News, Culture & Society

North Dakota disabled four-year-old beams as he bounces on a trampoline in his wheelchair

Boys will be boys! Mom films her disabled four-year-old son beaming with joy as he bounces on a trampoline in his wheelchair

  • Wyatt Burggraff, 4, laughs as he bounces on a trampoline in his wheelchair
  • His glasses nearly fall from his face as his wheelchair springs into the air
  • TNT Kids Fitness in North Dakota ‘unlocks potential’ in disabled children
  • Wyatt’s mom could not believe how much he loved the trampoline 

An adorable four-year-old boy beams with joy as he  bounces on a trampoline while still in his wheelchair.

Wyatt Burggraff, who has spina bifida, is in his wheelchair on a trampoline as Nate, an employee of TNT Kids Fitness in Fargo, North Dakota, jumps.

But as the video starts Wyatt’s glasses almost fall from his face and the boy has to struggle to keep them on.

Quick-thinking Nate takes the glasses from Wyatt’s face and puts them on himself, making the young boy giggle.  

Wyatt’s laugh is addictive as he is bounced up to five feet into the air.

The four-year-old asks to go higher and beams with joy as he is bounced on the trampoline. 

Four-year-old Wyatt Burggraff’s huge smile surprises his mom who cannot believe how much her son loves the trampoline

The viral video has had almost six million views and 92,000 shares since it was posted on social media by the fitness center.

TNT Kids Fitness works with children who have special needs and Wyatt has been going with his family once a week for the last two years.

The company’s website claims to ‘unlock potential’ and Wyatt’s mom Allison said she could not believe how much Wyatt loved the trampoline.

'Go higher': Wyatt asks gym employee Nate to jump his wheelchair higher on the trampoline

‘Go higher’: Wyatt asks gym employee Nate to jump his wheelchair higher on the trampoline

She told KVRR local news: ‘I didn’t even think it was possible that a wheelchair could jump on a trampoline.’

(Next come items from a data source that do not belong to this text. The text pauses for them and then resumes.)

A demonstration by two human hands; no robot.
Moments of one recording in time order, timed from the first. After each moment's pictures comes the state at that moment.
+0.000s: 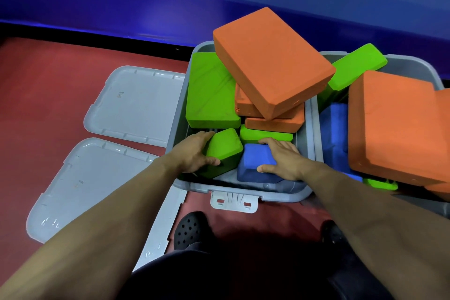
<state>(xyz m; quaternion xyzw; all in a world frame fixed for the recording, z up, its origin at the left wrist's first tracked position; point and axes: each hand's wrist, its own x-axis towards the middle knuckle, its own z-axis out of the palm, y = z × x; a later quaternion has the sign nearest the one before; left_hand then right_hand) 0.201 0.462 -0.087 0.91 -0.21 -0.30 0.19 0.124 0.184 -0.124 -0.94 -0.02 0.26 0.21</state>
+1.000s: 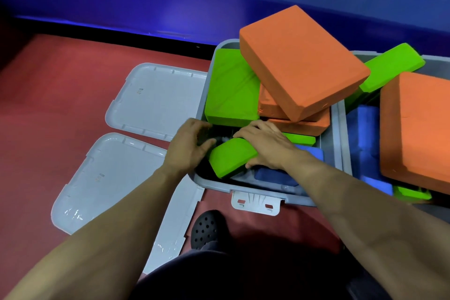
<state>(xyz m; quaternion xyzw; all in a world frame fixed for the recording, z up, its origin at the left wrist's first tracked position) 0.198 0.517 -0.093 0.94 -0.13 -0.05 0.32 0.176 0.270 -0.106 -0.96 -0.21 0.11 0.14</state>
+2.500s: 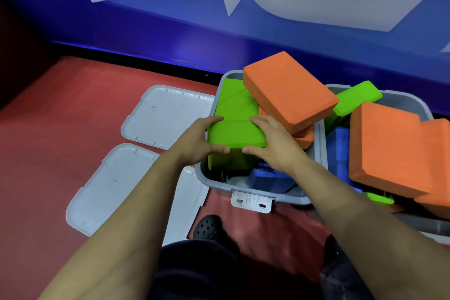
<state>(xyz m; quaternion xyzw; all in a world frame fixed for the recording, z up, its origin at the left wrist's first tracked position) 0.164 0.513 0.041 0.89 -0.13 -0.18 0.40 0.127 0.275 0.015 -0.94 -0.07 0.00 0.33</state>
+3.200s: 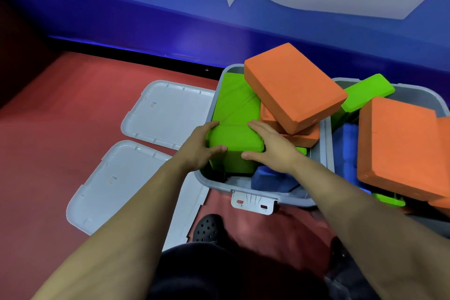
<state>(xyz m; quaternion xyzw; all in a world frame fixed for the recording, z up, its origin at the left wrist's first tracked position) 0.169 0.506 -0.009 0.89 -0.08 -0.20 0.40 0.140 0.266 -0.025 -0.93 -0.09 0.09 0.35</state>
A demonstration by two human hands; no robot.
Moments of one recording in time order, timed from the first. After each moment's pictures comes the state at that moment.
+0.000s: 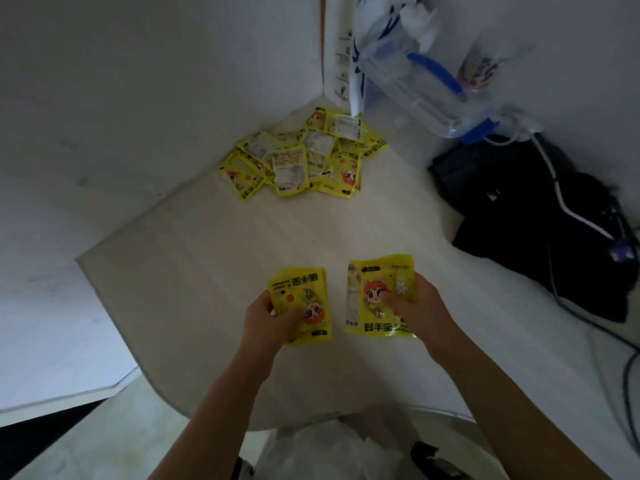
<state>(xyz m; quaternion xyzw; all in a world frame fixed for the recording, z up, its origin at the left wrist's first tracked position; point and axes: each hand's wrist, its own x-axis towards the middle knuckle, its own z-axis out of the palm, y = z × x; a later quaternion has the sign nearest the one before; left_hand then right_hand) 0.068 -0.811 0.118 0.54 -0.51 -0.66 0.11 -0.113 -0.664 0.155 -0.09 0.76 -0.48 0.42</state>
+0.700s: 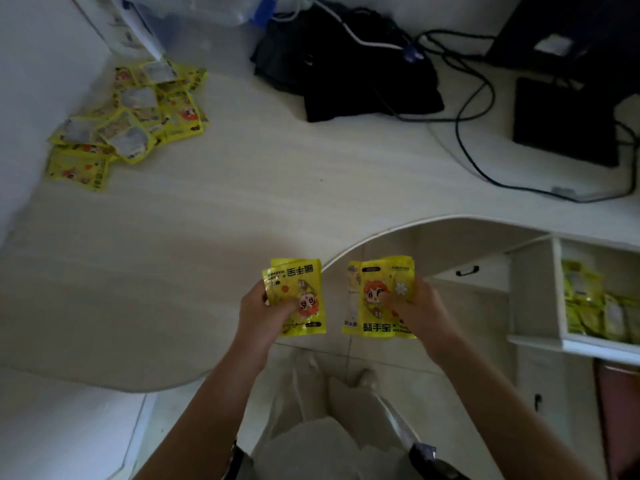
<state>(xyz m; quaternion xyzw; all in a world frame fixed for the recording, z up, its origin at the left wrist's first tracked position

Wyatt has spina bifida, a defect of the spine in which part of the spinal cord is exposed through a gap in the backbone.

It often causes paralysis of lower limbs and sometimes learning difficulties.  

But at TNT kids fitness that does not mean he cannot join in with the other kids.

‘Every day we get to see these amazing men and women work with kids with special needs and really their able to tap into potential that parents didn’t even know they had,’ his mother added.  

The adorable video was filmed at the fitness center’s Giving Hearts Day, a 24-hour charity event in Minnesota and North Dakota for local charities.

Last year Giving Hearts Day raised a combined $13.1 million for charities in Western Minnesota and North Dakota.

And the gym, which opened in 2009, now sees more than 2,000 children through its doors each week.